** YOUR ASSIGNMENT **
Work out how many lines below contain "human", then write only that number.

(RECORDS SHOWN begins)

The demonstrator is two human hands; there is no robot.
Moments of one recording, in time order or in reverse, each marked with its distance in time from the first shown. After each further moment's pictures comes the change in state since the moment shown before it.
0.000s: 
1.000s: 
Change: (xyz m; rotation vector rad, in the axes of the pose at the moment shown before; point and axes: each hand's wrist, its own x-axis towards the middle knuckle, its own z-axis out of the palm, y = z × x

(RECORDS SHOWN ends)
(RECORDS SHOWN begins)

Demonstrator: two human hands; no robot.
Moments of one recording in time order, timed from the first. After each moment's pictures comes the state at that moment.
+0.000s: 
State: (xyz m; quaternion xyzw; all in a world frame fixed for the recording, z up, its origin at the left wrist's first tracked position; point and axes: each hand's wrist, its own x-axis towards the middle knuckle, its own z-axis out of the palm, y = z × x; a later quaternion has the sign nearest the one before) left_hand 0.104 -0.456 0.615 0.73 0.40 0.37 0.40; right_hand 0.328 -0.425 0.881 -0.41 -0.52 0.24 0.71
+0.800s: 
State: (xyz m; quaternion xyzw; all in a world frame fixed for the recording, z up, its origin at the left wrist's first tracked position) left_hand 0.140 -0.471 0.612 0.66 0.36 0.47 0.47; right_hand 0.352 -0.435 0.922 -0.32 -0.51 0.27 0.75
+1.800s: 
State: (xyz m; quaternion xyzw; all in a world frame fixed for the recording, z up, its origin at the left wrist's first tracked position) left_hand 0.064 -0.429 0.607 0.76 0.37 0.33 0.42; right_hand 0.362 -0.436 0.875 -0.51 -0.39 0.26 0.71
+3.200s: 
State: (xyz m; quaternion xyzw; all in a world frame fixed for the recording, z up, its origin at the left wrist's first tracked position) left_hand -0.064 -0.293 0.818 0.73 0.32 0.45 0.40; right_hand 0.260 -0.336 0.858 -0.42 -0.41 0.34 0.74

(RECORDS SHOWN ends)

** RESPONSE TO THIS TASK **
2